Post # 1
I have known one of my bridesmaids for 5 years. Within that time, she has gotten engaged, broke it off, gotten “re-engaged” to the same man, and then broken it off again. The most recent breakup was this September. Both times him cheating on her was what initiated the breakup.
When I asked her to be my bridesmaid, she was singe. Just two weeks ago though, I found out they are once again back together and may be getting married(!) this July. My question is, do I have to invite him?
My wedding is very small (we can have no more than 60 guests and we currently have 59 we are inviting) and my fiance and I are paying for it by ourselves. It is also 3 hours out of town and will be like a destination wedding for our guests. My fiance is VERY strongly opposed to having him there, as he has heard from me over the past 5 years the kind of things he’s said to her, done to her, etc. I’m just wondering what etiquette rules may apply in this situation.

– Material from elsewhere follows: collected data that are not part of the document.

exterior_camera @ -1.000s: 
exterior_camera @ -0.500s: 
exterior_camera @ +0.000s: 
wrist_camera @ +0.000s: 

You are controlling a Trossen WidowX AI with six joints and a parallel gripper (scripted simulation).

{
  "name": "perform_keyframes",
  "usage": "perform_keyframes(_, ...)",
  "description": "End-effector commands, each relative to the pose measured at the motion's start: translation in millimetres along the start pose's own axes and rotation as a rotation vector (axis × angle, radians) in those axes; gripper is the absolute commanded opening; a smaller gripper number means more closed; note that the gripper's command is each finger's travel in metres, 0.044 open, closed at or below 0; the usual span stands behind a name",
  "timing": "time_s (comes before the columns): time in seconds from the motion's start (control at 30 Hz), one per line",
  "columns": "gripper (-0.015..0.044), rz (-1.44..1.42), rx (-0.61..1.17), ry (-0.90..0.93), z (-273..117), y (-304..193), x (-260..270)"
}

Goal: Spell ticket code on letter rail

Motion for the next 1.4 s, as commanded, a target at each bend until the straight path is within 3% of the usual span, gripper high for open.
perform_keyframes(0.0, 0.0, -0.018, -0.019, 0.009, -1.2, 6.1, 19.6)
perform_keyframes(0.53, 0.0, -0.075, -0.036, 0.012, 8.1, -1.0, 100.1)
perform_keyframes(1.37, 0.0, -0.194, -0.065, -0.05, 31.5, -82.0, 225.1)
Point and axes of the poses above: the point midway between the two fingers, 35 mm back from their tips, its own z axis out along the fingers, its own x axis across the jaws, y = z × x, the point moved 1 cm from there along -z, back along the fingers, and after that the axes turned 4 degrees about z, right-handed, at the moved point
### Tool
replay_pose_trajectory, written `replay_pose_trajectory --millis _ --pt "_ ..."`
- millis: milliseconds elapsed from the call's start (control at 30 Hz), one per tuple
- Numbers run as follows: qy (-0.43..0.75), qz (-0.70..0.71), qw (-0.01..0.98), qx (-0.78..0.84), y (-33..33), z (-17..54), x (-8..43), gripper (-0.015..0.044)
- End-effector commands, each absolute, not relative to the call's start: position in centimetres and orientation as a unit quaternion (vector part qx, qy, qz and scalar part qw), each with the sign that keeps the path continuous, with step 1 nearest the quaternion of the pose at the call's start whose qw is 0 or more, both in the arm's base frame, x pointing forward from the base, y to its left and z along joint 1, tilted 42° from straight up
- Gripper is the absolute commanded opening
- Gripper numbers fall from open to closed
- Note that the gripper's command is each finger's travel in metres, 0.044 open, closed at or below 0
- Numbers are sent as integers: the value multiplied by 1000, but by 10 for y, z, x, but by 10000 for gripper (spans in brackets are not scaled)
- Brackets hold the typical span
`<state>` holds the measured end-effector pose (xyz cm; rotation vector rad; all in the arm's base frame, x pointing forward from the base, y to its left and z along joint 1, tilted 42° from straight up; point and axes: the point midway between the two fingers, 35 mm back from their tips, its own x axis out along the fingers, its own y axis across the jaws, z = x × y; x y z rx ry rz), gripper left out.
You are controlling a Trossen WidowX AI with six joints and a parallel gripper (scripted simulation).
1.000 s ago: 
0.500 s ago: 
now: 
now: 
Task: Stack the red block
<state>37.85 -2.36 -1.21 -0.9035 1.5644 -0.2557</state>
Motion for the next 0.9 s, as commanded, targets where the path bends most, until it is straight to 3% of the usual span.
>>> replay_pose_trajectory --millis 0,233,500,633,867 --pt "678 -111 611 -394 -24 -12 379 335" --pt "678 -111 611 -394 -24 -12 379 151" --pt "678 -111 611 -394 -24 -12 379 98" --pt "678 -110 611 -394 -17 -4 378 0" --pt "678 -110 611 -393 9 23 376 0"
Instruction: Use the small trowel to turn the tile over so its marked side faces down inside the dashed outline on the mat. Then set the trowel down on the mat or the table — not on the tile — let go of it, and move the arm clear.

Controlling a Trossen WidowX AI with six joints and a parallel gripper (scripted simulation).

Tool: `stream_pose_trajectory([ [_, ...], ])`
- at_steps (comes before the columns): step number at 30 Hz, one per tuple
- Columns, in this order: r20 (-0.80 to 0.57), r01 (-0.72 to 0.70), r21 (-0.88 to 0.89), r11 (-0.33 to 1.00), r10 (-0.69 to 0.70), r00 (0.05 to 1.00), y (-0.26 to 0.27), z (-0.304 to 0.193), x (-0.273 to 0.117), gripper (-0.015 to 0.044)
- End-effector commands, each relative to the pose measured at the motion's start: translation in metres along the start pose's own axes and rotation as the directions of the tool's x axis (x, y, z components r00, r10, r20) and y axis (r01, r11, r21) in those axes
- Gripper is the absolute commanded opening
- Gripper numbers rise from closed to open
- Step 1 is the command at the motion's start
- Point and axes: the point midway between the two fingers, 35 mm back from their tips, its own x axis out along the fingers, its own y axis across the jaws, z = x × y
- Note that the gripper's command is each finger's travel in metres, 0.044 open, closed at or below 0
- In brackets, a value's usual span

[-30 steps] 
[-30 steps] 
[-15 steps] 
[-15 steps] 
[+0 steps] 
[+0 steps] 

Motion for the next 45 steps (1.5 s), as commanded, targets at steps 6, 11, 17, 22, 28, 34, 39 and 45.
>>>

One other thing to note: all guests who will be bringing a date are engaged, married, or have been in their relationship for at least a year. I just don’t know where the bridesmaid in question fits in all of this!
Post # 3
I would invite him. Unfortunately, we don’t get to choose the partners for our friends.The cumulative length of their relationship certainly meets your criteria.
Post # 4
It is up to you because it’s your wedding but if they’re now together again, I’d probably feel obligated to invite him (etiquette wise). If you or your Fiance really doesn’t want him at your wedding, try to come up with a reasonable excuse that’d explain why he’s not invited.
Post # 5
As much as you dislike him it seems as though he will be in your friend’s life forever (hopefully maybe, probably?) and you don’t want to start drama for just one more invitation.
Post # 6
I agree with PP that etiquette does say he should be invited. I would probably suck it up, but not be happy about it. Who knows, maybe by then he will have cheated again and they won’t be together (not that I want your friend hurt, but it seems like this is likely to happen again).
Post # 7
@raimer0180: If they are planning to be married then etiquette dictates that he must be invited. It is not up to you to judge their relationship. She is an adult capable of picking her partner.
Post # 8
@raimer0180: Invite him. Since you’re at 59 it looks like you have the room to invite him to meet your 60 limit. Who knows, in another couple of weeks they may break it off again. 😉 Hang in there.
Post # 9
You need to invite him if they are in a relationship. It is not up to you to judge the seriousness of someone elses relationship. Its not fair of you to ask her to buy a dress and travel for your wedding and then not allow her to bring her boyfriend (fiance?).
Post # 10
I know it’s frustrating to have to invite guests you’d rather not have taking up a space that someone you care more for could occupy. I also can understand your concern regarding the nature of your friend’s relationship with her Fiance. However, I agree with pps. From an etiquette perspective, because he is engaged to your bridesmaid, he should be invited.
Post # 11
I would invite him. You can mostly ignore his presence on the day of your wedding but not inviting him will cause major probleems. I would just suck it up and do it.
Post # 13
i think do what you like its your wedding….i had a problem that my wedding is very small and my bridesmaids are staying with me at the venue the night before…only 2 of them (out of 6) are in relationships and when i told them that i wouldnt be inviting partners to the day 1 of them was fine but the other was not. she came around when i explained that my reason was to have time with just the girls before the wedding and that her partner would feel uncomfortable with so few guests,mainly family with her having such a big part in the wedding he would be left out…she understands now and is fine. dont have anyone there that will make you feel uncomfortable…its her own fault for having such an on/off relationship and if they happen to be together at the time its tough!i know i sound harsh but weddings are expensive why pay extra money for someone you dont want there/might not even turn up/may turn up and cause atmosphere??